Cybertrucks and Bitcoin Mines

Cybertrucks and Bitcoin Mines

Cybertruck Update

Elon Musk grabbed the stage at the recent launch of Tesla's Giga Texas factory to unveil the production model of the Cybertruck. The Cybertruck was first announced in 2019 and was supposed to be released in 2021, however due to a delay, it will now be released in 2023. Musk also apologised for the long wait for the much-anticipated Cybertruck. Much of the car's design has been kept in the actual vehicle, however the handles have been eliminated in favour of an automatic opening system.

The Tesla Cybertruck will be built at the Texas Gigafactory, which is on track to become America's "highest volume" automotive plant. Musk went on to say that the business aims to build more Gigafactories across the world in order to scale up production to a level that "no company has ever achieved in the history of humanity" and ensuring that its vehicles are shipped in an environmentally benign manner. Tesla will be releasing a huge wave of new products soon, he teased towards the end of his presentation.

Click here to watch the Cybertruck 2023 launch date announcement.


Tesla to Power a Bitcoin Mine

Blockstream and Jack Dorsey's Block have broken ground in Texas on a solar- and battery-powered bitcoin mine that will leverage Tesla's solar and storage technology. The facility will be powered by Tesla's 3.8 megawatt solar PV array and 12 megawatt-hour Megapack.

The mining operation is designed to be a proof of concept for 100 percent renewable energy bitcoin mining at scale, according to Blockstream co-founder and CEO Adam Back, a British cryptographer and part of the "cypherpunk" team. "People like to argue about the many aspects of bitcoin mining," Back remarked. 

A Solar Plant 

When energy consumers co-locate with renewables, it generates a financial incentive for expansion and improves the basic economics of renewable power production, which have been volatile in the past. Miners offer demand for these semi-stranded assets, allowing renewables to thrive in Texas.

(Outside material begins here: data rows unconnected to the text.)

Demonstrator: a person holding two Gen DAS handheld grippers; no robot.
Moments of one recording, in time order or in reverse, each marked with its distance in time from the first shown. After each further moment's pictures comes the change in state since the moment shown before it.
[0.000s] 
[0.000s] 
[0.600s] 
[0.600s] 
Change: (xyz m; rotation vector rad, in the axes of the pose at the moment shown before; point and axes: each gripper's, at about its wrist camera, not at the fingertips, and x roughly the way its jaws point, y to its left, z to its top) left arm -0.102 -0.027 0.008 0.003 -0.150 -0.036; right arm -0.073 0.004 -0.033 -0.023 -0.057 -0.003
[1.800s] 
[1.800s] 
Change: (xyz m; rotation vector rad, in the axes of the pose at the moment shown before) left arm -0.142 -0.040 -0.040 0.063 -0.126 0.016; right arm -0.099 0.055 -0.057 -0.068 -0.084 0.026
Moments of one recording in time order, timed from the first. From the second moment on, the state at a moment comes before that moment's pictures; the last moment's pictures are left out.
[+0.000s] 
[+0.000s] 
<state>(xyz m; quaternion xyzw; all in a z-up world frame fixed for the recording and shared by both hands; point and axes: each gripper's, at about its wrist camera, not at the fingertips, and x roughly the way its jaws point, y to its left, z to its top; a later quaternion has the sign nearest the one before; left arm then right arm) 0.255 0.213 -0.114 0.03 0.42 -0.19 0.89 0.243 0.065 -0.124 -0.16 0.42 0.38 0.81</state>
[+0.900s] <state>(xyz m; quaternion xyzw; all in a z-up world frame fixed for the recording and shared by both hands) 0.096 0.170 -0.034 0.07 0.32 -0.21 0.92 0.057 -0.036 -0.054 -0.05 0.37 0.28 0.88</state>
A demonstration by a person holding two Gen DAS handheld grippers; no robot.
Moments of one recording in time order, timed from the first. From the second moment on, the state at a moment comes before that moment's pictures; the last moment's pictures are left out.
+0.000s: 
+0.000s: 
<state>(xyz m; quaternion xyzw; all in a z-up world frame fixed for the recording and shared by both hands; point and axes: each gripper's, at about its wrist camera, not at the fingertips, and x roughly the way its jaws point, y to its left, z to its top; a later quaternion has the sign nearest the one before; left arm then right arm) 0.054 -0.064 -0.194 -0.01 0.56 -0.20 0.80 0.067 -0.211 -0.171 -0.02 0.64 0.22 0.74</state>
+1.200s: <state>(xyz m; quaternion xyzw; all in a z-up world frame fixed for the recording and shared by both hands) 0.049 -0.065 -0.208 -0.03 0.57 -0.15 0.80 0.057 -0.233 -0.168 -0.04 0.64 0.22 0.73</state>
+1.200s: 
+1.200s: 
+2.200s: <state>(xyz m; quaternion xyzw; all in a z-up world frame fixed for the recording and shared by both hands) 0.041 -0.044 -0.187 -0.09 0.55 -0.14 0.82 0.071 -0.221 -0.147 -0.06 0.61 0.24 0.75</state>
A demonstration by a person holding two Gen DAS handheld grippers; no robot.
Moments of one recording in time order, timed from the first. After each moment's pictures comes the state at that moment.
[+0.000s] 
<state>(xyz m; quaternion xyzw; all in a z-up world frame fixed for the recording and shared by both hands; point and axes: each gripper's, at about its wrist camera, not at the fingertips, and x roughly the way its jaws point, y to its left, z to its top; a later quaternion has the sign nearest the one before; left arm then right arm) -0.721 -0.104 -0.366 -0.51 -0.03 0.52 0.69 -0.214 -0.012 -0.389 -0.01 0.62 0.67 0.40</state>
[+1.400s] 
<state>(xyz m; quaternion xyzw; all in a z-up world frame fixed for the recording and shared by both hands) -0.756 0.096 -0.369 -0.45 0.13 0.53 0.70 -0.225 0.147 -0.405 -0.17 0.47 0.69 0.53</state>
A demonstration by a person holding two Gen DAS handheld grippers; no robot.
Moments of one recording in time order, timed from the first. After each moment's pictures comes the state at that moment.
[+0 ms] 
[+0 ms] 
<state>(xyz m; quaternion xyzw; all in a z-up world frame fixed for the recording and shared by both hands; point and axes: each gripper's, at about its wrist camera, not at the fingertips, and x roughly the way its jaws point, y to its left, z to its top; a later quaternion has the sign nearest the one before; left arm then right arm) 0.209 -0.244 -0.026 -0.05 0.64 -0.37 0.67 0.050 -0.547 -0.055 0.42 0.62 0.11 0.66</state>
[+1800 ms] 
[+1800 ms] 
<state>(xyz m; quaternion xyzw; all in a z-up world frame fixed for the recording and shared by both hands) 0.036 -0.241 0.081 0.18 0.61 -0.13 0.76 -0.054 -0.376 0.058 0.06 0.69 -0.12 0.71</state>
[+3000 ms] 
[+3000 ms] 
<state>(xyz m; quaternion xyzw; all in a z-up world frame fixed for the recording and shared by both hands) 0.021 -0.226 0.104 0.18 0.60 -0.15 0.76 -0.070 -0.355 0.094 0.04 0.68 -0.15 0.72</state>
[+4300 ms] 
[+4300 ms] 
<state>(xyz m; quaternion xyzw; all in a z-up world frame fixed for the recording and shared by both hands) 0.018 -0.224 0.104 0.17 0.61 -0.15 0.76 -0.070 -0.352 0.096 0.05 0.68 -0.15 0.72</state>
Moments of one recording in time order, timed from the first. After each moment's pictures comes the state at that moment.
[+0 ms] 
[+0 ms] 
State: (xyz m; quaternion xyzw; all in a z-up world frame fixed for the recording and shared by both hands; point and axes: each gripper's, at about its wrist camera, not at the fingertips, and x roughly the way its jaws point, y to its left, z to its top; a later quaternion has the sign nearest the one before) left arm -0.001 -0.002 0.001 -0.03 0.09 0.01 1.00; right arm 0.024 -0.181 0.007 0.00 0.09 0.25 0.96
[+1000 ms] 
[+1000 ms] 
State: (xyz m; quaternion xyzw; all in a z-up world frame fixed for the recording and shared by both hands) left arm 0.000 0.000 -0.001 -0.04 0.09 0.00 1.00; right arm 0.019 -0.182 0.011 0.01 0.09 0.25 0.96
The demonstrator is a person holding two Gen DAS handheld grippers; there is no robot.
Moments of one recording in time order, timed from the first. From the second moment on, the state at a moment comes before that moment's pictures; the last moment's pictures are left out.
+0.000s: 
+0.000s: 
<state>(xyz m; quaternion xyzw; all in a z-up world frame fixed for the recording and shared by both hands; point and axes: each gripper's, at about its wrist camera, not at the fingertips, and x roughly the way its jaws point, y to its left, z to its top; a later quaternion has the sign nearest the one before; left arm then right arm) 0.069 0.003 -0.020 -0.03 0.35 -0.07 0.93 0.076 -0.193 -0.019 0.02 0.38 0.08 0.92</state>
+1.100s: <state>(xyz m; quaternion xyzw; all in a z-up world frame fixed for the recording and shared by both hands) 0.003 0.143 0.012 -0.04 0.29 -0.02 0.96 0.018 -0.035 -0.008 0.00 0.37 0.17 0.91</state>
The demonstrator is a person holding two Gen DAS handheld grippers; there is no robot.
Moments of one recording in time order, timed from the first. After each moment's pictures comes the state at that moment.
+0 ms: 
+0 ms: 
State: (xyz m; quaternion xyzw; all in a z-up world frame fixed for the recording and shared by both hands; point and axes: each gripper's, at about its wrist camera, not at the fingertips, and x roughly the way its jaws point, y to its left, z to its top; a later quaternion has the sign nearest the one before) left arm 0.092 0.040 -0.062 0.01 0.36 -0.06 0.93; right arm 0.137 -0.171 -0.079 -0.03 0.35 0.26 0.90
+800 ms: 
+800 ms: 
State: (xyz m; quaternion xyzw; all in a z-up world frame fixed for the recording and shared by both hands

West Texas has about 34 gigawatts of electricity, five gigawatts of demand, and only 12 gigawatts of transmission capacity. Bitcoin miners can be thought of as temporary customers who keep energy assets running until the grid can absorb them completely.

The off-grid mine, which is slated to be finished later this year, exemplifies another essential concept of the bitcoin network: miners are location agnostic and may work from anywhere without access to local infrastructure. If the project proves lucrative during its pilot phase, the businesses plan to add wind power to the mix and grow the project as a whole.

There are 3.8 megawatts of solar and one megawatt of mining, so you'll need to overprovision because peak solar input varies throughout the day and isn't available at night. Adding wind to the mix, on the other hand, would lower total expenses and assist to balance out the solar downtime. Blockstream's ultimate goal is to enhance the bitcoin network by diversifying the cryptocurrency's energy sources.